One former Tory MP says: “Marketing the party and marketing the leader are two separate things.” He believes that the core message for a Cameron-led Conservative Party would be only subtly different from that for a Davis-led party. “Davis would have to come in from the right, soften and be more inclusive. Cameron would have to toughen up a lot and move more to the right.”

Not all experts believe either man is capable of driving a fundamental change in the Conservative brand. Lord Bell, Margaret Thatcher’s PR guru and a major force behind successive election victories in the 1970s and 1980s, says: “Both say they want to have a modern Conservative Party, but what that means in terms of marketing the party is anyone’s guess.” As for recreating the party, Lord Bell adds: “Should they do it? Yes. Will they do it? Almost certainly not. They don’t have that sort of imagination.”

Lord Bell (pictured) argues that the Conservatives are mistaken if they think they need “their own Blair, at a time when Labour is getting rid of him and the next election is going to be against Gordon Brown”.

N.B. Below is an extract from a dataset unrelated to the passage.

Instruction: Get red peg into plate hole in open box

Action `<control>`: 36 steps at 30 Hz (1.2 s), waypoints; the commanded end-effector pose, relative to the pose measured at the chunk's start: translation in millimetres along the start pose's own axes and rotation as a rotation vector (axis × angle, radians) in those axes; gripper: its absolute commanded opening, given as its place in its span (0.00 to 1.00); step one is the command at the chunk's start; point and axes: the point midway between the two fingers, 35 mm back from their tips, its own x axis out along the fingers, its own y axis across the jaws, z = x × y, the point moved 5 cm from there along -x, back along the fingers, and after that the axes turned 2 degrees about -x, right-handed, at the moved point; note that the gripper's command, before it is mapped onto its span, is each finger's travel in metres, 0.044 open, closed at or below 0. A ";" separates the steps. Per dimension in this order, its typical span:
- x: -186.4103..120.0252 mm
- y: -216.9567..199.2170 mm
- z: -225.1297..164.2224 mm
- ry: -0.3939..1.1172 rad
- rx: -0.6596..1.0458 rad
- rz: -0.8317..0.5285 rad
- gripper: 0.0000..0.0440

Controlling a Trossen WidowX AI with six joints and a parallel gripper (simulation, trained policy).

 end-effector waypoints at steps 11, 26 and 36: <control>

Michael Peters, the design guru who created the party’s flaming torch logo for Margaret Thatcher, says rebranding is the only way the Conservative Party can win: “It’s a tarnished brand and needs a complete rethink. Even the name is up for grabs.”

Lord Bell agrees the party needs to be rebranded, starting with a new name, proposing “The Modern Conservatives”. The word “modern” needs to be at the heart of everything the party does from now on, he argues, to distance it from its past. The party’s logo will need to change, too, although that doesn’t necessarily mean dropping the torch.

But Michael Moszynski, chief executive of Immediate Sales, the M&C Saatchi subsidiary that handled the Conservatives’ advertising account during the 2005 election, is opposed to a name change for the party, saying: “That would be a cynical and unsubtle aping of New Labour.” But he acknowledges that there is a problem with the Conservative brand, highlighted by research finding voters supported its key policy issues – until they were told they were Tory policies. “Our policies alone beat Labour’s in a ‘blind tasting’. But we had a problem with ‘brand pollution’ â they supported our ideas until they were associated with the Conservative Party.”

And there lies the core marketing problem for any future Conservative leader: the Labour Party has already reinvented itself and moved to occupy the centre ground Margaret Thatcher’s lurch to the right left open for colonisation. As one ex-Tory MP points out, Tony Blair’s New Labour has become a carbon copy of the old Conservative Party on so many issues, it is difficult to see why UK voters, with their natural small “c” conservatism, would abandon it. He says: “As a Tory, why would I want to get rid of Tony Blair?”